* [TASK REQUIREMENTS]:
Please copy every line with the string "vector" from the entries below.
[[ THE DATA, beginning ]]
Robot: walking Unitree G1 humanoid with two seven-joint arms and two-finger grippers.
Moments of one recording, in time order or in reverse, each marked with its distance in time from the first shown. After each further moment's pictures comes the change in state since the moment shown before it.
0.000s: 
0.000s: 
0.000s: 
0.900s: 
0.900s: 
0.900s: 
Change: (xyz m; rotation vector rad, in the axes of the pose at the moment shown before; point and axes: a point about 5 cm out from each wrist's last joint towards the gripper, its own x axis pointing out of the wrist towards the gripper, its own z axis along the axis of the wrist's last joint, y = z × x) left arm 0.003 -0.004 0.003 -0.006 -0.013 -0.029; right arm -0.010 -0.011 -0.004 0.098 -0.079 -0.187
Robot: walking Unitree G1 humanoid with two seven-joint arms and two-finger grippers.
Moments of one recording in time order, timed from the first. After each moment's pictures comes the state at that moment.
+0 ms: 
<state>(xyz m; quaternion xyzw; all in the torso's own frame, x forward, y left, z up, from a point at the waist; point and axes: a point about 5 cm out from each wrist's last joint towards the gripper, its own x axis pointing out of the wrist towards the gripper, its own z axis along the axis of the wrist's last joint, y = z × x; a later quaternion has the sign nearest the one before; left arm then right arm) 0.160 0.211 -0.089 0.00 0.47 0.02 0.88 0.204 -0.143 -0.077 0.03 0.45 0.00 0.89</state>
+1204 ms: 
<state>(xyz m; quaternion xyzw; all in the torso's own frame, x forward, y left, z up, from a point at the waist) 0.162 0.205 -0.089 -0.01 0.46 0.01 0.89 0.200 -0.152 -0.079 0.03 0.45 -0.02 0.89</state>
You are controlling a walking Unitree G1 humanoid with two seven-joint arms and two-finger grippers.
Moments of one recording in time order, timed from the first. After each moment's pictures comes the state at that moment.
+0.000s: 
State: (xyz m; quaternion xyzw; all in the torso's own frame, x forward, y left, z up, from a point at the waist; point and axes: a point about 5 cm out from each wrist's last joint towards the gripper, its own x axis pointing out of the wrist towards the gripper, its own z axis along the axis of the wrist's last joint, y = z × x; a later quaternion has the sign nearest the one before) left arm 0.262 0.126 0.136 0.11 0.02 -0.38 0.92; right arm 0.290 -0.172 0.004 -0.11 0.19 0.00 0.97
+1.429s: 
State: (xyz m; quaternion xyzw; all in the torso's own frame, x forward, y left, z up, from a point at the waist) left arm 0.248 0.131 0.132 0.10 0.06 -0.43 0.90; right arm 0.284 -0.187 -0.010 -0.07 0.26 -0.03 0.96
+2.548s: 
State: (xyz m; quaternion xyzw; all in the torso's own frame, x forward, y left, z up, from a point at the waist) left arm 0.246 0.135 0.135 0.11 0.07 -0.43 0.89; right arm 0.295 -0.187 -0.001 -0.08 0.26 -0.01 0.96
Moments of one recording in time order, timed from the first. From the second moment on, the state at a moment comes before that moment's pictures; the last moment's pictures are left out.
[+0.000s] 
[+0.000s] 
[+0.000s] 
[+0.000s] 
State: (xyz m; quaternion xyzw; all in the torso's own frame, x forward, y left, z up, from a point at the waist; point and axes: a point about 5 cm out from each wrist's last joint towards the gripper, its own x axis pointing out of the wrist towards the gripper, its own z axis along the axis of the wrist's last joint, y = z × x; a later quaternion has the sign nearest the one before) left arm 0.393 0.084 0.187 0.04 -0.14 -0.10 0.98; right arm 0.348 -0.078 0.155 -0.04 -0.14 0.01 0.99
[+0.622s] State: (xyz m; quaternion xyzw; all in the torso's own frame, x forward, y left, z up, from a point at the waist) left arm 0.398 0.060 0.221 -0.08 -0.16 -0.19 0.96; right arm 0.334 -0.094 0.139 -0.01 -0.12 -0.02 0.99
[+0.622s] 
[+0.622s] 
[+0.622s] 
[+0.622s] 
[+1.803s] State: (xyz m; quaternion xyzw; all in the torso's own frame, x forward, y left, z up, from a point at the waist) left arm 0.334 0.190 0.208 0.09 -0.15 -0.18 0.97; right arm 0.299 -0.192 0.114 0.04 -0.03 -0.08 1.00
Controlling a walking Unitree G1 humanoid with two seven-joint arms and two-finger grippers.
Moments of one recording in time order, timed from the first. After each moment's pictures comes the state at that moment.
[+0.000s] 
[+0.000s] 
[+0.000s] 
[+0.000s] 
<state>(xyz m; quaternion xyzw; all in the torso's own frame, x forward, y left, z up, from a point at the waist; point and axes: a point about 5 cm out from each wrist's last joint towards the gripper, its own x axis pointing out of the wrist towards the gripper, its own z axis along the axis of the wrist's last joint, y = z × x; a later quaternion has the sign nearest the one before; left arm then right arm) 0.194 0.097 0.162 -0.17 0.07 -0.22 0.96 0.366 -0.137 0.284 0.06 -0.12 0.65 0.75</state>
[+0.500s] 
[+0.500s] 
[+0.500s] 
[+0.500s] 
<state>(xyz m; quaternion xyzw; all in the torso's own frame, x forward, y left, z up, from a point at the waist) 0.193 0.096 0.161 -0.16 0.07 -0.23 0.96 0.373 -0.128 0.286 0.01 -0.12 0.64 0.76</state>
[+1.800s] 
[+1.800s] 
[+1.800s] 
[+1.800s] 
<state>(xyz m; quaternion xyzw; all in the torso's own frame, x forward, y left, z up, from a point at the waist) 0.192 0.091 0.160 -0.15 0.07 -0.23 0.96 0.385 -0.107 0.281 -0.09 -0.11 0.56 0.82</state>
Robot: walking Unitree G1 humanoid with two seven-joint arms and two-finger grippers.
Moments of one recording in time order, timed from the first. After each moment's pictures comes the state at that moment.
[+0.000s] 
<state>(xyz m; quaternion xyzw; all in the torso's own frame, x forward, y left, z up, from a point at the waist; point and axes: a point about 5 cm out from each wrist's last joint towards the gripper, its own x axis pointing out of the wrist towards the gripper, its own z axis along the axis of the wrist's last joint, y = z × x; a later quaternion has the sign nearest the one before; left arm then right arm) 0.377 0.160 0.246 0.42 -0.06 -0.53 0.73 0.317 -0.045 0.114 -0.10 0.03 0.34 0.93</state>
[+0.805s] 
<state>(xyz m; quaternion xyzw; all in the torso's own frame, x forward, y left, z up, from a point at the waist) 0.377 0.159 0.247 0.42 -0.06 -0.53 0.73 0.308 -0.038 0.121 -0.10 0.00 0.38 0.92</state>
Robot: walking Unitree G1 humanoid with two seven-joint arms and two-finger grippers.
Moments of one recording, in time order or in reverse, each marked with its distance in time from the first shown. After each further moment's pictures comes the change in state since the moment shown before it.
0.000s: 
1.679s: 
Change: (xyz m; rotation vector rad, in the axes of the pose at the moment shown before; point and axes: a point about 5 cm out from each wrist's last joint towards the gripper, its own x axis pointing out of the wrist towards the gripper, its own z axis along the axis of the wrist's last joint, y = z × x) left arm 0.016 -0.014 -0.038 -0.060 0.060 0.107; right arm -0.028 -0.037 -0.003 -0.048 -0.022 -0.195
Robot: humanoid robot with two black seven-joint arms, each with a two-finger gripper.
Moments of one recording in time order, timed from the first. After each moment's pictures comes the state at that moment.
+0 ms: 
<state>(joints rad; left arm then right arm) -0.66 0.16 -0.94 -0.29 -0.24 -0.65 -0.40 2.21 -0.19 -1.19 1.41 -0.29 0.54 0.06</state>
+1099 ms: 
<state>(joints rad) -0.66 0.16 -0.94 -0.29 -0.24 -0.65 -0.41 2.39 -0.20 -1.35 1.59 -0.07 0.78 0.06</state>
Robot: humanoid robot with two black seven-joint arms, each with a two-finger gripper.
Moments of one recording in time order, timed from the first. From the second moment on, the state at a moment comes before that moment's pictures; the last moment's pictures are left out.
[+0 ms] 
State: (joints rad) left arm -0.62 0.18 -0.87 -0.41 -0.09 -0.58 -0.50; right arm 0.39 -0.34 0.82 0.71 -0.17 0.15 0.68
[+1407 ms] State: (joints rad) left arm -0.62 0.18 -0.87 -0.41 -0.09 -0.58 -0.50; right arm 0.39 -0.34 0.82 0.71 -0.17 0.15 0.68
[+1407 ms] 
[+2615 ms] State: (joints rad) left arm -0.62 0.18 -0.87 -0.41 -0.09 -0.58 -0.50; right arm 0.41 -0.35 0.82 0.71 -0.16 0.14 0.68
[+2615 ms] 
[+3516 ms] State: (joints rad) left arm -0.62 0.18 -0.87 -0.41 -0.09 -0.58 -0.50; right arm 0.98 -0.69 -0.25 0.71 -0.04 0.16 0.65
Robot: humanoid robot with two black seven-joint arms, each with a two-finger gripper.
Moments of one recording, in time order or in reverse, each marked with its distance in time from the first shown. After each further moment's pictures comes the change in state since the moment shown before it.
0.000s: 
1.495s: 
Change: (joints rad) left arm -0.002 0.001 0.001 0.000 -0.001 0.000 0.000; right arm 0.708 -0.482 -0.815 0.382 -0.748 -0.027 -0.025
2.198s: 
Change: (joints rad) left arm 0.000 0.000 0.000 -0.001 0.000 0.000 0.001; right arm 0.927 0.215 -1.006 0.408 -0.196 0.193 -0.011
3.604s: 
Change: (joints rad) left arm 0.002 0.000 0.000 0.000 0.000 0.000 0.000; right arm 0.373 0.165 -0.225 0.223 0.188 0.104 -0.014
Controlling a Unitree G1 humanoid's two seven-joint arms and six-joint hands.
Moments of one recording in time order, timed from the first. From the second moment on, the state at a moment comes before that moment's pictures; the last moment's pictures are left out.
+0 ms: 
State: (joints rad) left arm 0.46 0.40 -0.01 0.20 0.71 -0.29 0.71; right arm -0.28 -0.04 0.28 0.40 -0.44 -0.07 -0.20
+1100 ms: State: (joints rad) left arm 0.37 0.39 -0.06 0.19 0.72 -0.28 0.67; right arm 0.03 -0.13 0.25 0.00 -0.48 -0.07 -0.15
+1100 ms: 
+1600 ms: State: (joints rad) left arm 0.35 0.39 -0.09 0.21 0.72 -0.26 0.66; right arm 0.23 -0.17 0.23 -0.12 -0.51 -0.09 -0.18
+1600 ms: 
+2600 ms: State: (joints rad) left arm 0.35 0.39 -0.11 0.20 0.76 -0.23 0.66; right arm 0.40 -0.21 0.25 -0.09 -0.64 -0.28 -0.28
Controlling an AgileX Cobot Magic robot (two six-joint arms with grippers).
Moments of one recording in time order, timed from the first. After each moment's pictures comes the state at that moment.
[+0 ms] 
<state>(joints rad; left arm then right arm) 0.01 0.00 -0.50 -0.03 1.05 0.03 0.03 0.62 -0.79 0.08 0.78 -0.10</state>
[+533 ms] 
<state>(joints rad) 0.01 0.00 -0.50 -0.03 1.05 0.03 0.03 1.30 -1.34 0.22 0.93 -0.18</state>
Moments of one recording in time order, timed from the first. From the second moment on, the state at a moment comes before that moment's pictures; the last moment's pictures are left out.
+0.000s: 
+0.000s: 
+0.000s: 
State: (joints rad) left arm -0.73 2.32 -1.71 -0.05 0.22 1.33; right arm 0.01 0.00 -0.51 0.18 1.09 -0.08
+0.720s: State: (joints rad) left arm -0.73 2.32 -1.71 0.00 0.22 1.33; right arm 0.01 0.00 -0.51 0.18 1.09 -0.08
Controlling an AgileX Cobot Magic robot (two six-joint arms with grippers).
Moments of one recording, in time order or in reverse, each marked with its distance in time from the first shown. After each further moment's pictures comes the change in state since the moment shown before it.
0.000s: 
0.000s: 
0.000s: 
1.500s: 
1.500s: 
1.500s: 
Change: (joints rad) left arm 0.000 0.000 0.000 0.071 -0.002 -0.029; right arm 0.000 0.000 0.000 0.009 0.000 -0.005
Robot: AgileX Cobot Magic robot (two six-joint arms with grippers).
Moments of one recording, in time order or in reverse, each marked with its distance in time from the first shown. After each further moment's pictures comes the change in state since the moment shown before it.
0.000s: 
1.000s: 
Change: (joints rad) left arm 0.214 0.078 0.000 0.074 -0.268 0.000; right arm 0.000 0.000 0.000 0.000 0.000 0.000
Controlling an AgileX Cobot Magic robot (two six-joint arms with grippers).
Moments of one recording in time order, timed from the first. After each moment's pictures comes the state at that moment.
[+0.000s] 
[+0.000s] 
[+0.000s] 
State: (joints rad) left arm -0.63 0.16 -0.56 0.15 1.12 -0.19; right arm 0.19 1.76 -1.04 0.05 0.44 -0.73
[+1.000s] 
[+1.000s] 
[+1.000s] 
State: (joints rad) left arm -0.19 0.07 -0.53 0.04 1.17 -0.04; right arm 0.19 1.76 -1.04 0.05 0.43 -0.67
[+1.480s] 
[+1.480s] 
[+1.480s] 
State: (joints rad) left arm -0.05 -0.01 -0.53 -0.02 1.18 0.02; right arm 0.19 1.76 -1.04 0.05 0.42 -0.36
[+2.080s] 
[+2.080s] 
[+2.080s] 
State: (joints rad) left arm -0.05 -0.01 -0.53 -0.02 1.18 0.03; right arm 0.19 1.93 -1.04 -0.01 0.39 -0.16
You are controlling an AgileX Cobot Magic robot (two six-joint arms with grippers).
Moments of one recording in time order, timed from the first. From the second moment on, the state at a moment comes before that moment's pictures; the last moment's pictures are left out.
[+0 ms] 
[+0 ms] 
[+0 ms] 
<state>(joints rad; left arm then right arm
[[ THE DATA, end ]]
* [SOLUTION TO THIS TASK]:
Change: (xyz m; rotation vector rad, in the axes of the pose at the moment shown before; point and axes: a point about 5 cm out from each wrist's last joint towards the gripper, its own x axis pointing out of the wrist towards the gripper, its own z axis along the axis of the wrist's last joint, y = z × x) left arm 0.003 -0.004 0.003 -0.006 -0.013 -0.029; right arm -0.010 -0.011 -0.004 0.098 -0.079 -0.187
Change: (xyz m; rotation vector rad, in the axes of the pose at the moment shown before; point and axes: a point about 5 cm out from each wrist's last joint towards the gripper, its own x axis pointing out of the wrist towards the gripper, its own z axis along the axis of the wrist's last joint, y = z × x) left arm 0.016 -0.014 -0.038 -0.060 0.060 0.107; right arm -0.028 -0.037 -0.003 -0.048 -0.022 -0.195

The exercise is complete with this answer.